Model results from EMEP are produced every year, while the moss surveys have been conducted every 5 years since 1985. Lab methods and limits of detection have improved substantially in the more recent moss surveys, but the number of sites sampled has also reduced. The dataset from 2005 therefore seems to provide the most complete picture in terms of spatial coverage and measurement accuracy.
Raw point datasets from the moss surveys were made available by Eiliv Steinnes at NTNU. The same IDW interpolation procedure used for geochemistry was applied to translate values onto a common grid (Fig. 3).
Fig. 3: Zinc concentrations measured in mosses in 1990 (mg/kg). (a) Raw point data; (b) Spatially interpolated using Inverse Distance Weighting
3.1.3. Water chemistry
National surveys of Norwegian water chemistry took place in 1986, 1995 and 2019. The 2019 “1000 Lakes” survey considered all the metals of interest in this report, while the 1995 survey included all except mercury. pH and TOC were also measured, making it possible to explore effects such as acidification and organic matter complexation.
Analytical methods used in the 2019 survey have improved considerably since 1995: a key limitation of the earlier survey datasets is that measured concentrations are frequently low compared to laboratory limits of detection (LODs). Table 2 shows the proportion of samples from the 1995 survey that were at or below the LOD for seven metals, plus TOC.
| Element | Number of samples | Number ≤ LOD | Percent ≤ LOD |
|---|---|---|---|
| As | 504 | 328 | 65 |
| Cd | 970 | 610 | 63 |
| Cr | 970 | 648 | 67 |
| Cu | 971 | 261 | 27 |
| Ni | 971 | 180 | 19 |
| Pb | 969 | 37 | 4 |
| Zn | 970 | 87 | 9 |
| TOC | 1007 | 81 | 8 |
Table 2: Proportion of limit of detection (LOD) values from the 1995 lake chemistry survey. TOC, total organic carbon
To develop a robust implementation of TEOTIL Metals, it is necessary to estimate inputs of metals to each regine catchment. Obvious ways of doing this are either (i) deriving statistical relationships linking geological and atmospheric datasets to water chemistry, or (ii) using the water chemistry datasets directly to infer catchment concentrations. However, for either approach, deriving meaningful quantitative relationships is difficult when a significant proportion of the data are censored (and this is especially true when more than 50% of the data are censored, because even simple descriptive statistics — like the median — become difficult to estimate). Table 2 makes it clear that, from the national survey data available, only the 2019 survey will be useful in the context of developing TEOTIL Metals.
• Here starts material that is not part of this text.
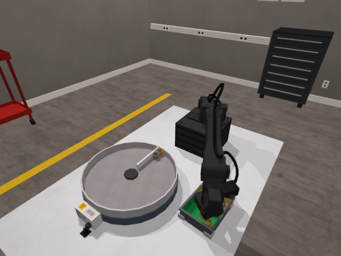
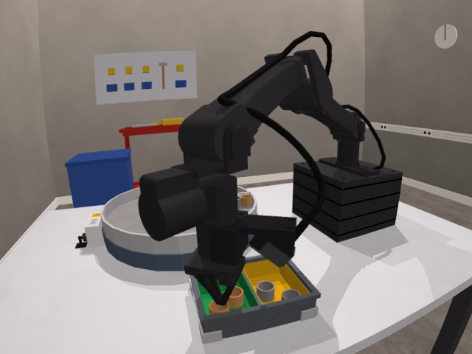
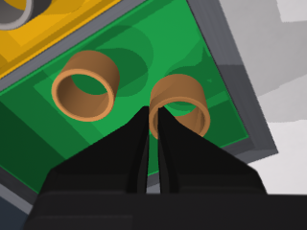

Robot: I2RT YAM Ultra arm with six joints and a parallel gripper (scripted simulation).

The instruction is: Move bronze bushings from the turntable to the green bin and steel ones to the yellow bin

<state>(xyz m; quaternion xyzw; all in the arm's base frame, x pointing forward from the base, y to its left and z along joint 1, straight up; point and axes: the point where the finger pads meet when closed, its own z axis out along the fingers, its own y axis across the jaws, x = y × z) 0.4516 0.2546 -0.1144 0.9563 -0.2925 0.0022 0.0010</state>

The best available datasets describing metal concentrations through time are those collected as part of Elveovervåkingsprogrammet. Since 1990, 155 major Norwegian rivers have been monitored within this programme, and since 2017 a subset of 20 has been sampled and analysed four times per year for heavy metals.
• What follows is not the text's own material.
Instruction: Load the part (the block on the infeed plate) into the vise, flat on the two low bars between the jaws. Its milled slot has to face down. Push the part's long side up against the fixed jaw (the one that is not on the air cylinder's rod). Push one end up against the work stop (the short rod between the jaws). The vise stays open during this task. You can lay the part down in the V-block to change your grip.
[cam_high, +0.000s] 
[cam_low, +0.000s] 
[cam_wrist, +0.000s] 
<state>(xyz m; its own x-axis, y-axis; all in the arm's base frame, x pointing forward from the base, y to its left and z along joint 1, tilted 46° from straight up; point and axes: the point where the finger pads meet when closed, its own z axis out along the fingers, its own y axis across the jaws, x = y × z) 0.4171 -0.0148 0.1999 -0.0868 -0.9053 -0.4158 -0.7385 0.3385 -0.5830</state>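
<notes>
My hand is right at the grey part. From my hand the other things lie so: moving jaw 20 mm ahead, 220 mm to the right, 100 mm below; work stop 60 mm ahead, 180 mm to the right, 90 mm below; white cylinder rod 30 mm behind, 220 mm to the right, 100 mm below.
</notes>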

Raw point datasets from the 2019 1000 Lakes survey were interpolated using the same procedure as for mosses and geochemistry. The interpolated grids for each metal are shown in Fig. 4.
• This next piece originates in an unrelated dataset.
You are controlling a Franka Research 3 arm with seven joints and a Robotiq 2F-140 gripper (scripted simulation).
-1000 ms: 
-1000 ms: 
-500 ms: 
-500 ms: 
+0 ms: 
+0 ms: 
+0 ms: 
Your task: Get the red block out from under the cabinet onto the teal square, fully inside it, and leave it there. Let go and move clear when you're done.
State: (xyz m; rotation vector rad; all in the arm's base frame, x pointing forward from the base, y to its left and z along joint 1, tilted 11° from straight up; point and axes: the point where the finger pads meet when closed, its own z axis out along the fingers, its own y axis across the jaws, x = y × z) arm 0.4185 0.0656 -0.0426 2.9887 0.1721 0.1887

Fig. 4: Water chemistry from the 2019 1000 Lakes survey, spatially interpolated using Inverse Distance Weighting. All units are μg/l except mercury, which is ng/l.
3.1.4. Hydrology
As part of Elveovervåkingsprogrammet, national scale hydrology data are supplied annually by the Norwegian Water Resources and Energy Directorate (NVE) and incorporated into the existing TEOTIL model for N and P. For TEOTIL Metals, hydrology plays an important role in determining weathering and mobilisation, and making it possible to translate metal concentrations in the geochemical, moss or water chemistry datasets into riverine fluxes. Hydrological parameters such as specific runoff and catchment residence time are also required to derive estimates of retention (Section 3.2).